Parnell didn’t hurry his reply. Matching responsive drugs to responsive patients was the very science of pharmacogenomics. Which Newton – which none of them – should have needed explaining. So why was Newton demanding just that? ‘I don’t think I could aim higher. Who knows?’
‘So, you fit an acceptable drug to a genetically accepting patient, you knock two or three – four maybe – other drugs from a cocktail administration…’ Newton paused as if seeking an example. ‘AIDS or hepatitis, for instance?’
When the waiter came with the menu, Parnell ordered another gin and tonic and chose scrod. Newton took the same, impatient with the interruption.
‘AIDS or hepatitis,’ prompted the research director, when the waiter left.
‘If we get the match right, we won’t need the two or three or four others,’ stated Parnell, flatly.
‘So, we lose fifty per cent of the sale of two or three or four other drugs!’
‘I said it was an estimate. Maybe I won’t get that high.’ There was an obvious direction to this conversation, Parnell recognized.
‘Let’s use it,’ urged Newton. ‘You start reducing drug multiplication by fifty per cent, you’re talking of a lot less drugs being prescribed for a hell of a lot of conditions. You understand what I’m saying?’

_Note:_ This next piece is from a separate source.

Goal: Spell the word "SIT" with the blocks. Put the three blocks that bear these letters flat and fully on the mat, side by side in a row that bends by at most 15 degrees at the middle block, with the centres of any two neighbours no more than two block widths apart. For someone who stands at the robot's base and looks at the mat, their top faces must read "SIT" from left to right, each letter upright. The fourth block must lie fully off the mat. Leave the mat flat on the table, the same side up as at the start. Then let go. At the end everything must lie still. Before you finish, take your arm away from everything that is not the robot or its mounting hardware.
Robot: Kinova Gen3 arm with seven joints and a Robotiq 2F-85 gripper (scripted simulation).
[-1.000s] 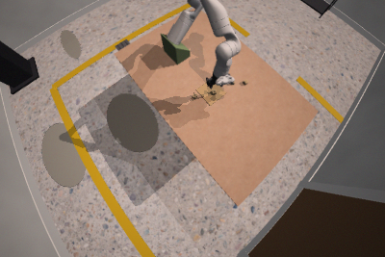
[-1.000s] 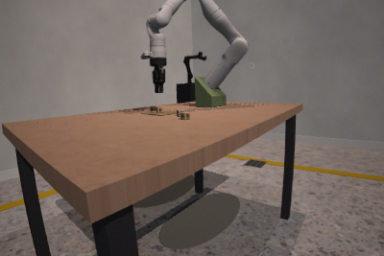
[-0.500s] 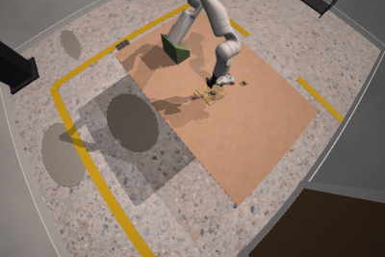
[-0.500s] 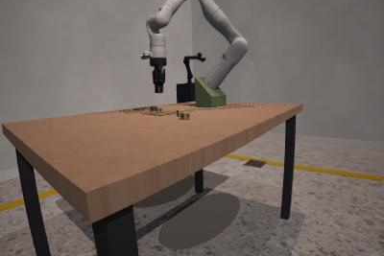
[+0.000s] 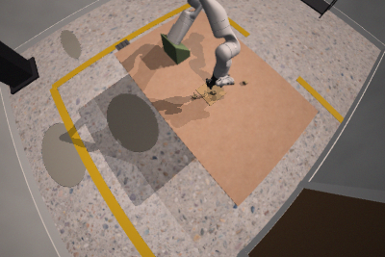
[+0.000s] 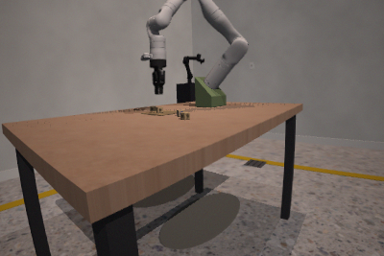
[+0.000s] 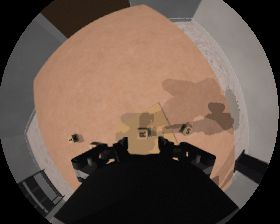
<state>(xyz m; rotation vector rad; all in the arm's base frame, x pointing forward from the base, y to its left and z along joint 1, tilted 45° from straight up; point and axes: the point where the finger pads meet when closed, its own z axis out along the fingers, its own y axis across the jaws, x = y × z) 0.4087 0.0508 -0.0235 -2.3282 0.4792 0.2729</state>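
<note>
Now: hand 2 cm past the tan mat and 10 cm above it.
</note>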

‘I understand that it’s your business…’ Parnell stopped, to correct himself. ‘My business now… Dubette’s business… to sell drugs. That it’s a commercial operation. But I don’t believe there’d be a dramatic financial fall if I’m anywhere near successful. Which I stress I’ve no guarantee of being, in either the short or long term. My specialized science is still very experimental. What, for instance, if we slot one of the unnecessary cocktail medicines into a condition where it’s properly effective? You get an increase, not a decrease, in sales. To the commercial benefit of Dubette and the medical benefit of the patients taking it. Everyone’s a winner.’
‘You can’t guarantee that.’
Parnell felt the irritation rising. ‘I can’t guarantee anything. Except, by a compensatory measure, an increase in the sales of one matched drug more than making up for any loss from the reduced sales of another.’

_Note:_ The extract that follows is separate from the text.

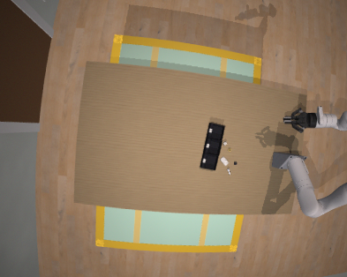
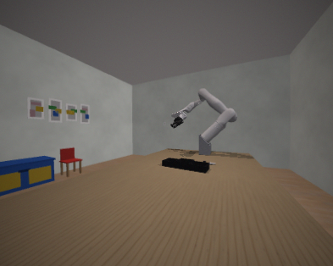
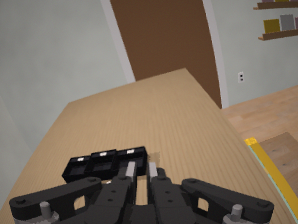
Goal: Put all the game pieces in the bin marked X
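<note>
My gripper is now 320 mm short of the joined black bins, 220 mm above it and 160 mm to the right of it. Round my hand: yellow ring (240 mm below, 210 mm ahead, 180 mm to the left); white die (240 mm below, 240 mm ahead, 140 mm to the left); black piece (260 mm to the left, 240 mm below, 170 mm ahead).
</note>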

‘What did you think of Barbara Spacey’s psychological assessment?’
The profile had come in the middle of the first of the interminable selection weeks. The psychologist described him as independently minded, verging upon overconfidence, with a predilection to decide upon – and follow – his own opinions and judgements over those of others. It was, she’d judged, a tendency that could, in fact, lead to misjudgements. Her conclusion was that he should be encouraged to share and discuss his work throughout the research division.
Parnell said: ‘Seemed to jar a few chords.’
‘That’s what worries me,’ conceded Newton.
‘You’ve lost me,’ complained Parnell.
‘You’re not here to jar things,’ said Newton, throwing Parnell’s word back at him. ‘You start a programme you think has got potential but which might detrimentally affect one of our existing products, I want to know about it. In fact I want to be kept fully up to speed on everything you do, on every programme you and your new staff embark on. No independent-mindedness, OK?’
‘Of course you’ll know what I’m doing,’ said Parnell, which wasn’t the undertaking Newton had demanded.